Return the exact lines from the one containing "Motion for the" through the final line of the material below, with both ends kept.

'''

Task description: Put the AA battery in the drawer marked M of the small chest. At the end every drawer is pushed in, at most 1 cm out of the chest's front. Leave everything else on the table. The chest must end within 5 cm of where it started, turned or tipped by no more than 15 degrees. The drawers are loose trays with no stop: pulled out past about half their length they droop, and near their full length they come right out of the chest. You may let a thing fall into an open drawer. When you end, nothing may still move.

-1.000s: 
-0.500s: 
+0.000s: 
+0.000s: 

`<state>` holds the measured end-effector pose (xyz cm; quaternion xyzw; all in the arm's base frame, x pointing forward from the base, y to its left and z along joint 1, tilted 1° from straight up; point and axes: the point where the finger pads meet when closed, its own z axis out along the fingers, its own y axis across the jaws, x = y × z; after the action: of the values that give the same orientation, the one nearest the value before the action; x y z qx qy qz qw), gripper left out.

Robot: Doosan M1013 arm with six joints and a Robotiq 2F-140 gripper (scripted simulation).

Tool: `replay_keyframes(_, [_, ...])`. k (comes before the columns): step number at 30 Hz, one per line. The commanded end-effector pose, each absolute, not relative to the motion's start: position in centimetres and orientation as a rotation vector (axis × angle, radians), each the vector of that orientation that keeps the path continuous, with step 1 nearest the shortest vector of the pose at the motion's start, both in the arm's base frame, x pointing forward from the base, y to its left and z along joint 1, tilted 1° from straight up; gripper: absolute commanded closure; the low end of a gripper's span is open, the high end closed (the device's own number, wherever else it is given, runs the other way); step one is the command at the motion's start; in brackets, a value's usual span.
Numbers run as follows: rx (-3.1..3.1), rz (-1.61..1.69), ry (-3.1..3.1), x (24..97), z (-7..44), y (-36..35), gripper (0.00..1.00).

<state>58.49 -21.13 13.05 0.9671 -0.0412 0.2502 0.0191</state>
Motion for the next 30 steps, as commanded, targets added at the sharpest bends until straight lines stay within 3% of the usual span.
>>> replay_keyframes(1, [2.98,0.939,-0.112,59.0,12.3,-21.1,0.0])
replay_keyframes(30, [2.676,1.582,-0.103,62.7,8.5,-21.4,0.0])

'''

*EXERCISE ANSWER*:
Motion for the next 30 steps, as commanded, targets added at the sharpest bends until straight lines stay within 3% of the usual span.
>>> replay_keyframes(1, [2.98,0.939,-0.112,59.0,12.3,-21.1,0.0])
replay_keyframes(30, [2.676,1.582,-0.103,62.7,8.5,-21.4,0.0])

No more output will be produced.